__Exercise input__.

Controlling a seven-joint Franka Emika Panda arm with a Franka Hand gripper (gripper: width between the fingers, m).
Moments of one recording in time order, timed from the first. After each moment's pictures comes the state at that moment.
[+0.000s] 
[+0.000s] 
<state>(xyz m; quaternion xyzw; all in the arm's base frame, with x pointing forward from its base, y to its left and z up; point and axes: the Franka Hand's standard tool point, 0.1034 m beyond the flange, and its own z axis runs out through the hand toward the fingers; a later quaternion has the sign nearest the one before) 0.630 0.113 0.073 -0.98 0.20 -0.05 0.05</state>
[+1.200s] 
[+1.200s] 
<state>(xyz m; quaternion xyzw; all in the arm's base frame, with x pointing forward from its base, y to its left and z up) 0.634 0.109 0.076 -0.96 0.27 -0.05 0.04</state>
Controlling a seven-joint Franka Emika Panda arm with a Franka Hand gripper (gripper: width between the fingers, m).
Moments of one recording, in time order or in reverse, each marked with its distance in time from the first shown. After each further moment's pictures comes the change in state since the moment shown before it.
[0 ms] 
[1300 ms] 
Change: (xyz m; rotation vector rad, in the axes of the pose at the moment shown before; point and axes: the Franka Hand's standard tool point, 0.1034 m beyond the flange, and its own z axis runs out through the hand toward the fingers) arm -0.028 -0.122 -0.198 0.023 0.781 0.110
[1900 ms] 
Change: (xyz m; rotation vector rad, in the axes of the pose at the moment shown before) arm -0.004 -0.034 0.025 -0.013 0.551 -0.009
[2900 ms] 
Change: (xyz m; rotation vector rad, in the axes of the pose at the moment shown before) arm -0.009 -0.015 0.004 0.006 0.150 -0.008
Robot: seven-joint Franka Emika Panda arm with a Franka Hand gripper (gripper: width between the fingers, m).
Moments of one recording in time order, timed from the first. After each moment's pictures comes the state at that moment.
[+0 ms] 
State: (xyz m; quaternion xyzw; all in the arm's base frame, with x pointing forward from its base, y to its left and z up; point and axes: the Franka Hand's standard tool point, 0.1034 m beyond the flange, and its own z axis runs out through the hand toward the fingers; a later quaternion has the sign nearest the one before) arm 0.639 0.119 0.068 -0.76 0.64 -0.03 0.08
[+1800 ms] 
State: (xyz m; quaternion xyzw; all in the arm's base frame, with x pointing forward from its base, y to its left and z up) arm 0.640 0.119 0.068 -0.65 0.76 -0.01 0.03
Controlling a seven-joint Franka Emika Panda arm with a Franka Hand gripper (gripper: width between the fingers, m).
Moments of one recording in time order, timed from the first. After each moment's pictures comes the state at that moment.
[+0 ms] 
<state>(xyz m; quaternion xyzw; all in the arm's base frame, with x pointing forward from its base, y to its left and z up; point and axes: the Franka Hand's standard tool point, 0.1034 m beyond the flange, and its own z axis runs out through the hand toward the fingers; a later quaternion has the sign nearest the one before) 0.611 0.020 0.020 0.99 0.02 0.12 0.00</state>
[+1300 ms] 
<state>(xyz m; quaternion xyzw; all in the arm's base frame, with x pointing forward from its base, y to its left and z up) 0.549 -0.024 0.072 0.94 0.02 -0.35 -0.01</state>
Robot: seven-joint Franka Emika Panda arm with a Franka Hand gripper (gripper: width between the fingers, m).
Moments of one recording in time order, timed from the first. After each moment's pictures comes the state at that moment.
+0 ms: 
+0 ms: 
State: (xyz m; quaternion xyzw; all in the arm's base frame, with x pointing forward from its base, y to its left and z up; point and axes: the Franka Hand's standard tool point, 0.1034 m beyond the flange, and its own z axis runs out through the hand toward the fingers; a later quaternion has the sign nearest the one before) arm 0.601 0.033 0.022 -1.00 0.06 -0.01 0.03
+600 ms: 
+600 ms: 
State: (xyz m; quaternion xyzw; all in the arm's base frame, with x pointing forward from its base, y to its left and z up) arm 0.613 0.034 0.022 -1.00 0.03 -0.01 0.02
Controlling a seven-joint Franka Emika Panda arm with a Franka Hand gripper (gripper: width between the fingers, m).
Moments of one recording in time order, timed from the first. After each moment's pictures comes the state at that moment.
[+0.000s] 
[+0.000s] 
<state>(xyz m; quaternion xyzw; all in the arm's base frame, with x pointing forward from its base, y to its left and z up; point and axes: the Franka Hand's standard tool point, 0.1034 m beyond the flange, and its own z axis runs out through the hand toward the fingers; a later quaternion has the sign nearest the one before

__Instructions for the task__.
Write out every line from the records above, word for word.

__Solution__.
Controlling a seven-joint Franka Emika Panda arm with a Franka Hand gripper (gripper: width between the fingers, m).
Moments of one recording in time order, timed from the first. After each moment's pictures comes the state at that moment.
[+0.000s] 
[+0.000s] 
<state>(xyz m; quaternion xyzw; all in the arm's base frame, with x pointing forward from its base, y to its left and z up; point and axes: the Franka Hand's standard tool point, 0.1034 m beyond the flange, and its own z axis runs out through the hand toward the fingers; a later quaternion has the sign nearest the one before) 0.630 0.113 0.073 -0.98 0.20 -0.05 0.05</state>
[+1.200s] 
[+1.200s] 
<state>(xyz m; quaternion xyzw; all in the arm's base frame, with x pointing forward from its base, y to its left and z up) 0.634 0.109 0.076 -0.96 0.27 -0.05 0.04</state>
Controlling a seven-joint Franka Emika Panda arm with a Franka Hand gripper (gripper: width between the fingers, m).
Moments of one recording, in time order or in reverse, each marked with its distance in time from the first shown. After each further moment's pictures comes the change in state since the moment shown before it.
[0 ms] 
[1300 ms] 
Change: (xyz m; rotation vector rad, in the axes of the pose at the moment shown before; point and axes: the Franka Hand's standard tool point, 0.1034 m beyond the flange, and its own z axis runs out through the hand toward the fingers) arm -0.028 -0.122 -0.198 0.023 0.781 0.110
[1900 ms] 
Change: (xyz m; rotation vector rad, in the axes of the pose at the moment shown before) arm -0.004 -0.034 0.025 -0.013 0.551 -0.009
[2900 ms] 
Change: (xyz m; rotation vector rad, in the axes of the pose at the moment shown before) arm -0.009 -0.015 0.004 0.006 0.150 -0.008
Robot: seven-joint Franka Emika Panda arm with a Franka Hand gripper (gripper: width between the fingers, m).
Moments of one recording in time order, timed from the first. After each moment's pictures comes the state at that moment.
[+0 ms] 
State: (xyz m; quaternion xyzw; all in the arm's base frame, with x pointing forward from its base, y to its left and z up; point and axes: the Franka Hand's standard tool point, 0.1034 m beyond the flange, and its own z axis runs out through the hand toward the fingers; a later quaternion has the sign nearest the one before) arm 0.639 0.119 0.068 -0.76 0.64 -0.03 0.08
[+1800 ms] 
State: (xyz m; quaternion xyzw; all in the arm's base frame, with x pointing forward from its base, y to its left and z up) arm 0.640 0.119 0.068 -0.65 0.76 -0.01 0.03
Controlling a seven-joint Franka Emika Panda arm with a Franka Hand gripper (gripper: width between the fingers, m).
Moments of one recording in time order, timed from the first. After each moment's pictures comes the state at that moment.
[+0 ms] 
<state>(xyz m; quaternion xyzw; all in the arm's base frame, with x pointing forward from its base, y to its left and z up; point and axes: the Franka Hand's standard tool point, 0.1034 m beyond the flange, and its own z axis runs out through the hand toward the fingers; a later quaternion has the sign nearest the one before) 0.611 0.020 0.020 0.99 0.02 0.12 0.00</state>
[+1300 ms] 
<state>(xyz m; quaternion xyzw; all in the arm's base frame, with x pointing forward from its base, y to its left and z up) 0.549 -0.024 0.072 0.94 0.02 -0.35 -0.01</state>
Robot: seven-joint Franka Emika Panda arm with a Franka Hand gripper (gripper: width between the fingers, m).
Moments of one recording in time order, timed from the first. After each moment's pictures comes the state at that moment.
+0 ms: 
+0 ms: 
State: (xyz m; quaternion xyzw; all in the arm's base frame, with x pointing forward from its base, y to its left and z up; point and axes: the Franka Hand's standard tool point, 0.1034 m beyond the flange, and its own z axis runs out through the hand toward the fingers; a later quaternion has the sign nearest the one before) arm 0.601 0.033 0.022 -1.00 0.06 -0.01 0.03
+600 ms: 
+600 ms: 
State: (xyz m; quaternion xyzw; all in the arm's base frame, with x pointing forward from its base, y to its left and z up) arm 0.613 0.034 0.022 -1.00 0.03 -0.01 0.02
Controlling a seven-joint Franka Emika Panda arm with a Franka Hand gripper (gripper: width between the fingers, m).
Moments of one recording in time order, timed from the first. After each moment's pictures comes the state at that moment.
[+0.000s] 
[+0.000s] 
<state>(xyz m; quaternion xyzw; all in the arm's base frame, with x pointing forward from its base, y to its left and z up; point and axes: the Franka Hand's standard tool point, 0.1034 m beyond the flange, and its own z axis runs out through the hand toward the fingers; a later quaternion has the sign nearest the one before

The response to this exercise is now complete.